BRIEF
Please reproduce the data exactly, excluding any pictures it contains.

Excerpts from a dataset
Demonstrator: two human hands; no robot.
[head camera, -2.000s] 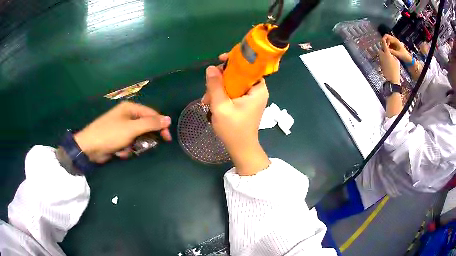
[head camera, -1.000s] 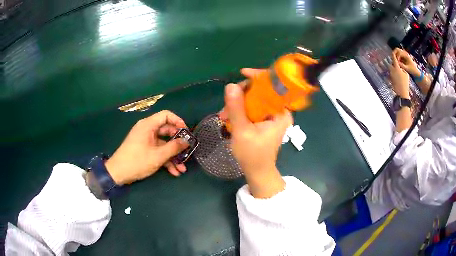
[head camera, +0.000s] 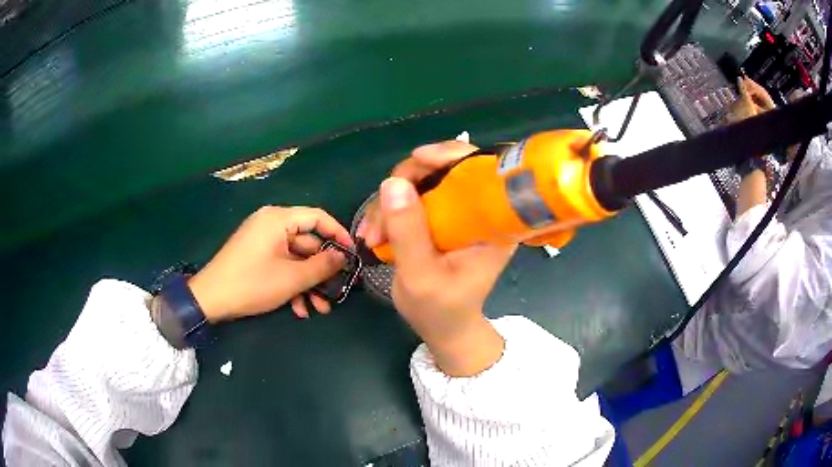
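Observation:
My left hand (head camera: 274, 260) pinches a small dark electronic unit (head camera: 339, 274) with a shiny metallic rim, just left of the screw tray. My right hand (head camera: 442, 264) is closed around the orange electric screwdriver (head camera: 493, 196), which is tilted nearly flat, its narrow end toward the unit. My fingers hide the bit, so I cannot tell whether it touches the unit. The round dotted screw tray (head camera: 377, 281) lies mostly hidden under my right hand and the screwdriver.
A black cable sleeve (head camera: 712, 153) runs from the screwdriver to the upper right. A white paper sheet (head camera: 680, 260) with a black pen (head camera: 668, 213) lies at right, beside a compartment tray (head camera: 698, 87) and a neighbouring person's hand. A tan patch (head camera: 258, 165) marks the green bench (head camera: 274, 392).
My left hand has brought the unit right, up to the tray. My right hand has tipped the screwdriver flatter, its narrow end moving left to the unit and its top swinging right.

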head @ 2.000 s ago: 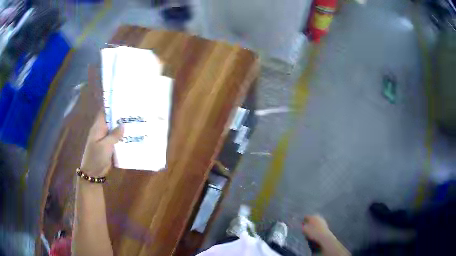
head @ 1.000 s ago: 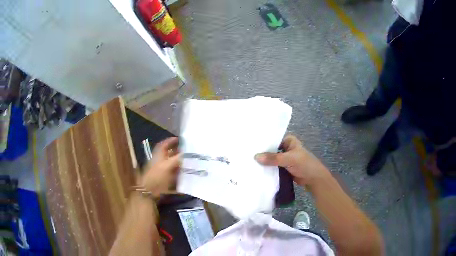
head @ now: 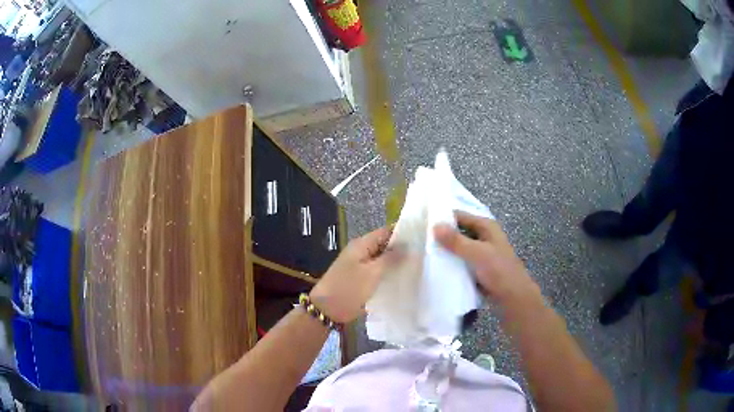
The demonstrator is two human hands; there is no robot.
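Observation:
A white stack of flat cut pieces (head: 426, 265) is held in front of my chest, bent and folded together between my hands. Its handwriting does not show. My left hand (head: 358, 269), with a beaded bracelet at the wrist, grips the left edge. My right hand (head: 475, 245) grips the right side, thumb on top. A small dark thing shows partly below the right side of the stack; I cannot tell what it is.
A brown wood-grain table (head: 169, 249) with black drawers (head: 294, 209) stands at left. Beyond are a white cabinet (head: 217, 56), a fire extinguisher (head: 342, 22), blue crates (head: 52, 306) and grey-brown fabric bundles (head: 117, 92). A person (head: 684, 185) stands at right.
The white stack, first in my left hand over the table, came into both hands away from it, then was bent from flat to folded. The view turned right, then slightly back.

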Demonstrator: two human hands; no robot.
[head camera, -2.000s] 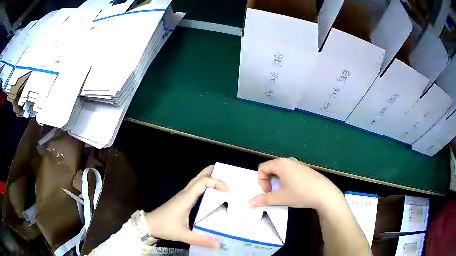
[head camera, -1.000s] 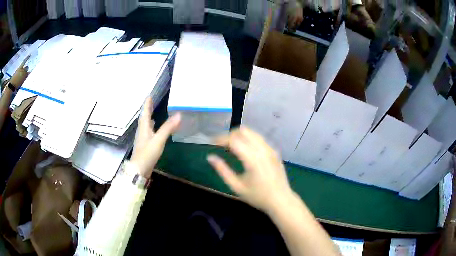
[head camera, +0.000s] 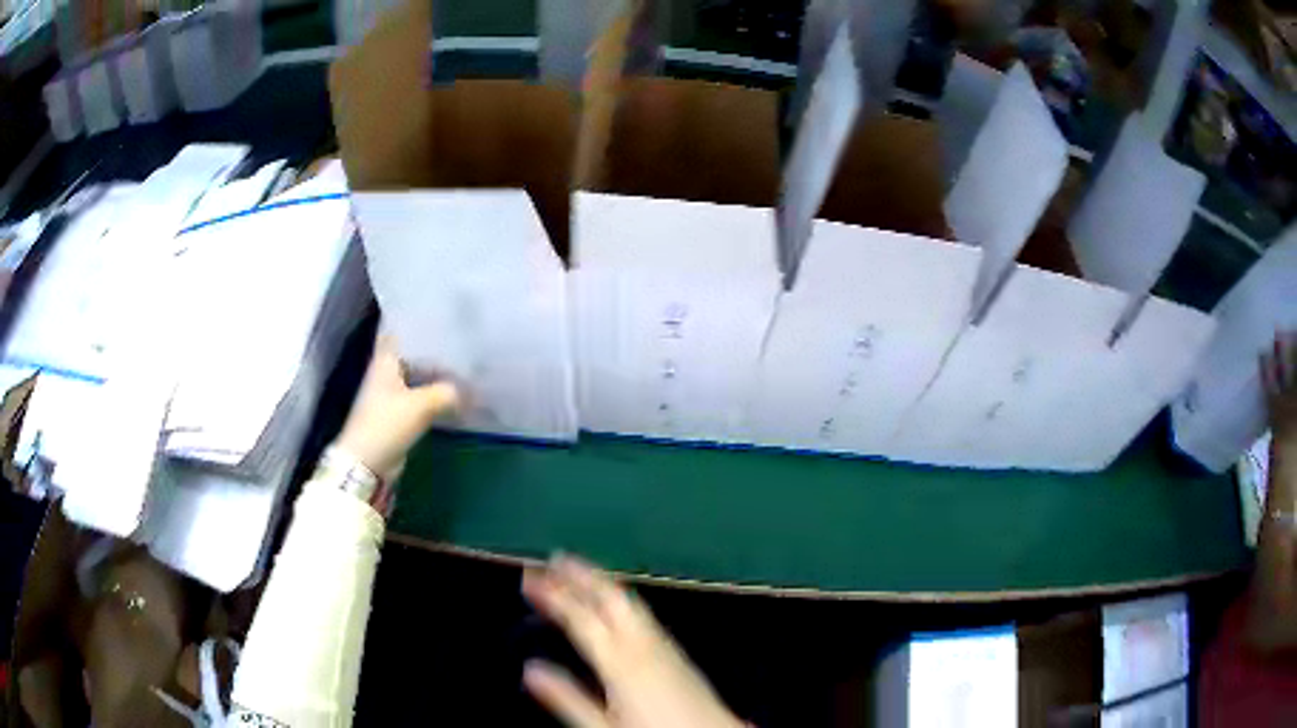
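Note:
A white erected carton (head camera: 462, 306), open at the top and brown inside, stands upright on the green bench at the left end of the row. My left hand (head camera: 398, 405) is at its lower left corner, thumb on the front face; the other fingers are mostly hidden at its side. My right hand (head camera: 612, 647) is blurred and cut off by the bottom edge. It is empty with fingers apart, below the bench's front edge. The row of open cartons (head camera: 676, 334) stands to the right, touching side by side, with tall flaps up.
A fanned stack of blanks (head camera: 242, 313) lies left of the cartons. A brown lined bin (head camera: 135, 626) is at lower left. Another person's hand (head camera: 1280, 370) touches the far-right carton (head camera: 1216, 384). White cartons (head camera: 964, 680) lie below the bench edge. More cartons stand at the back left.
The erected carton now stands upright at the row's left end, its top open towards me. My right hand has moved down and away from it. The view has shifted right.

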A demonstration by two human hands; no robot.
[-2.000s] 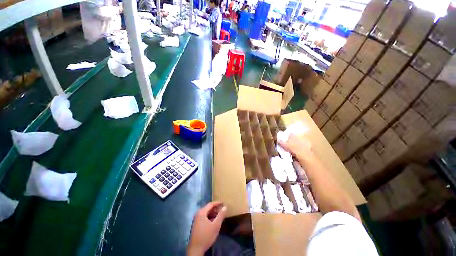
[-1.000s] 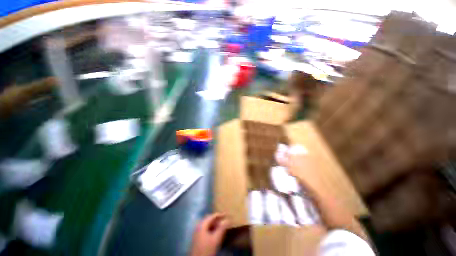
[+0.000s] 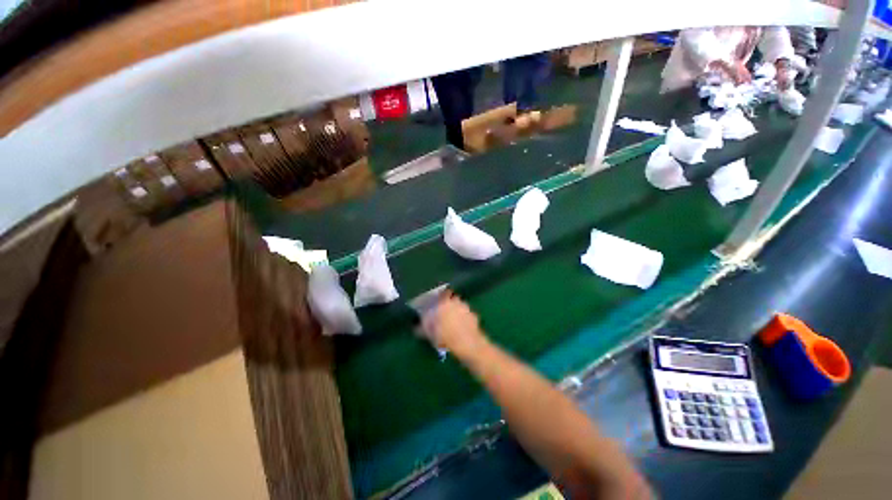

SOLUTION
Demonstrator: two human hands; no robot.
[head camera, -2.000s] 
[head camera, -1.000s] 
[head camera, +0.000s] 
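Observation:
My left hand (head camera: 274, 260) pinches a small dark electronic unit (head camera: 339, 274) with a shiny metallic rim, just left of the screw tray. My right hand (head camera: 442, 264) is closed around the orange electric screwdriver (head camera: 493, 196), which is tilted nearly flat, its narrow end toward the unit. My fingers hide the bit, so I cannot tell whether it touches the unit. The round dotted screw tray (head camera: 377, 281) lies mostly hidden under my right hand and the screwdriver.
A black cable sleeve (head camera: 712, 153) runs from the screwdriver to the upper right. A white paper sheet (head camera: 680, 260) with a black pen (head camera: 668, 213) lies at right, beside a compartment tray (head camera: 698, 87) and a neighbouring person's hand. A tan patch (head camera: 258, 165) marks the green bench (head camera: 274, 392).
My left hand has brought the unit right, up to the tray. My right hand has tipped the screwdriver flatter, its narrow end moving left to the unit and its top swinging right.
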
head @ 2.000 s ago: 
head @ 1.000 s ago: 
head @ now: 
The demonstrator is two human hands; there is no robot.
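Observation:
A white stack of flat cut pieces (head: 426, 265) is held in front of my chest, bent and folded together between my hands. Its handwriting does not show. My left hand (head: 358, 269), with a beaded bracelet at the wrist, grips the left edge. My right hand (head: 475, 245) grips the right side, thumb on top. A small dark thing shows partly below the right side of the stack; I cannot tell what it is.
A brown wood-grain table (head: 169, 249) with black drawers (head: 294, 209) stands at left. Beyond are a white cabinet (head: 217, 56), a fire extinguisher (head: 342, 22), blue crates (head: 52, 306) and grey-brown fabric bundles (head: 117, 92). A person (head: 684, 185) stands at right.
The white stack, first in my left hand over the table, came into both hands away from it, then was bent from flat to folded. The view turned right, then slightly back.
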
Demonstrator: two human hands; no robot.
[head camera, -2.000s] 
[head camera, -1.000s] 
[head camera, +0.000s] 
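Note:
A white erected carton (head camera: 462, 306), open at the top and brown inside, stands upright on the green bench at the left end of the row. My left hand (head camera: 398, 405) is at its lower left corner, thumb on the front face; the other fingers are mostly hidden at its side. My right hand (head camera: 612, 647) is blurred and cut off by the bottom edge. It is empty with fingers apart, below the bench's front edge. The row of open cartons (head camera: 676, 334) stands to the right, touching side by side, with tall flaps up.
A fanned stack of blanks (head camera: 242, 313) lies left of the cartons. A brown lined bin (head camera: 135, 626) is at lower left. Another person's hand (head camera: 1280, 370) touches the far-right carton (head camera: 1216, 384). White cartons (head camera: 964, 680) lie below the bench edge. More cartons stand at the back left.
The erected carton now stands upright at the row's left end, its top open towards me. My right hand has moved down and away from it. The view has shifted right.
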
A demonstration by two human hands; no robot.
[-2.000s] 
[-1.000s] 
[+0.000s] 

The exercise is done, and no more output is needed.